▸ **Directions**
Give back every entry in full, exactly as it reads.

▸ **Extracted entries**

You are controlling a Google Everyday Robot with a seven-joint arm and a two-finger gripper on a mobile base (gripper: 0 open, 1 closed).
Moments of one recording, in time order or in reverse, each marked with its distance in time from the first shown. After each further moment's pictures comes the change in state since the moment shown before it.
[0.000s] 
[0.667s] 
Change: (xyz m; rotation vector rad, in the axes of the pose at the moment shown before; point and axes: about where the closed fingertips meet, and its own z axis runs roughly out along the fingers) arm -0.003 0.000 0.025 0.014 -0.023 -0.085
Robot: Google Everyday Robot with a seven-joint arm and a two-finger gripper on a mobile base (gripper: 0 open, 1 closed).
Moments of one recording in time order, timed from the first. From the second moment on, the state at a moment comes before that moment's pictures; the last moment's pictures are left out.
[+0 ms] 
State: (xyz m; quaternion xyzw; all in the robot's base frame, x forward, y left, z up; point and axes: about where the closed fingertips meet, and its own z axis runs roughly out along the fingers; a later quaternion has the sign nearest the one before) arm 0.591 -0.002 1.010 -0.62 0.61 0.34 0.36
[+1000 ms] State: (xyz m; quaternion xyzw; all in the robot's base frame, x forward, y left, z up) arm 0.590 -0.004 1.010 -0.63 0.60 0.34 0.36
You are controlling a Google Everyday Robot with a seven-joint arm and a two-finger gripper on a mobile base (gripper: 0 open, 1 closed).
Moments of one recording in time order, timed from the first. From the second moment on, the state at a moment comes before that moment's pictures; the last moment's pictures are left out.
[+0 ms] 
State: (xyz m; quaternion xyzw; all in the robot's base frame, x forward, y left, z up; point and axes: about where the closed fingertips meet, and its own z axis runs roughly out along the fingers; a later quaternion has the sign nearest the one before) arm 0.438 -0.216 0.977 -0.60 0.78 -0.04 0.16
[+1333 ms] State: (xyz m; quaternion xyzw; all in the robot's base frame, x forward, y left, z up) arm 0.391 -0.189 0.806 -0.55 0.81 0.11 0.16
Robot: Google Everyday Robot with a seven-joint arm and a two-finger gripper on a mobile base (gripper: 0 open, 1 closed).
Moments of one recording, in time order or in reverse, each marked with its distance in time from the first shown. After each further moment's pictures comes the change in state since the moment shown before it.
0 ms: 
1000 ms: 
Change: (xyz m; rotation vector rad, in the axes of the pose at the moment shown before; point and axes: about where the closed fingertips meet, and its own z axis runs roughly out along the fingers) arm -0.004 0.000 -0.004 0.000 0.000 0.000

▸ **Response**
You are controlling a Google Everyday Robot with a seven-joint arm and a two-finger gripper on a mobile base (gripper: 0 open, 1 closed).
Moments of one recording, in time order or in reverse, each marked with its distance in time from the first shown. After each further moment's pictures comes the change in state since the moment shown before it.
[0.000s] 
[0.667s] 
Change: (xyz m; rotation vector rad, in the axes of the pose at the moment shown before; point and axes: about where the closed fingertips meet, and its own z axis runs roughly out along the fingers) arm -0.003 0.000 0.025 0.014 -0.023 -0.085
Robot: Google Everyday Robot with a seven-joint arm and a two-finger gripper on a mobile base (gripper: 0 open, 1 closed).
Moments of one recording in time order, timed from the first. From the second moment on, the state at a moment comes before that moment's pictures; the last moment's pictures are left out.
[+0 ms] 
State: (xyz m; quaternion xyzw; all in the robot's base frame, x forward, y left, z up; point and axes: about where the closed fingertips meet, and its own z axis runs roughly out along the fingers; a later quaternion has the sign nearest the one before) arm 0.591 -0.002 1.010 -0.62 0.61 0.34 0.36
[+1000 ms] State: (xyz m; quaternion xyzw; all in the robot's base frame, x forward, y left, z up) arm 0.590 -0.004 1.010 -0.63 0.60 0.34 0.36
You are controlling a Google Everyday Robot with a seven-joint arm and a two-finger gripper on a mobile base (gripper: 0 open, 1 closed).
Moments of one recording in time order, timed from the first. From the second moment on, the state at a moment comes before that moment's pictures; the last moment's pictures are left out.
[+0 ms] 
State: (xyz m; quaternion xyzw; all in the robot's base frame, x forward, y left, z up; point and axes: about where the closed fingertips meet, and its own z axis runs roughly out along the fingers; a later quaternion has the sign nearest the one before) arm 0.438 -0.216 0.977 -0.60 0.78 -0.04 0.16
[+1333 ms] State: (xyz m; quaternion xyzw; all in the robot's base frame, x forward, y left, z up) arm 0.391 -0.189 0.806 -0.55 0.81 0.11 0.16
Robot: Google Everyday Robot with a seven-joint arm and a two-finger gripper on a mobile base (gripper: 0 open, 1 closed).
Moments of one recording, in time order or in reverse, each marked with its distance in time from the first shown. After each further moment's pictures comes the change in state since the moment shown before it.
0 ms: 
1000 ms: 
Change: (xyz m; rotation vector rad, in the axes of the pose at the moment shown before; point and axes: about where the closed fingertips meet, and its own z axis runs roughly out along the fingers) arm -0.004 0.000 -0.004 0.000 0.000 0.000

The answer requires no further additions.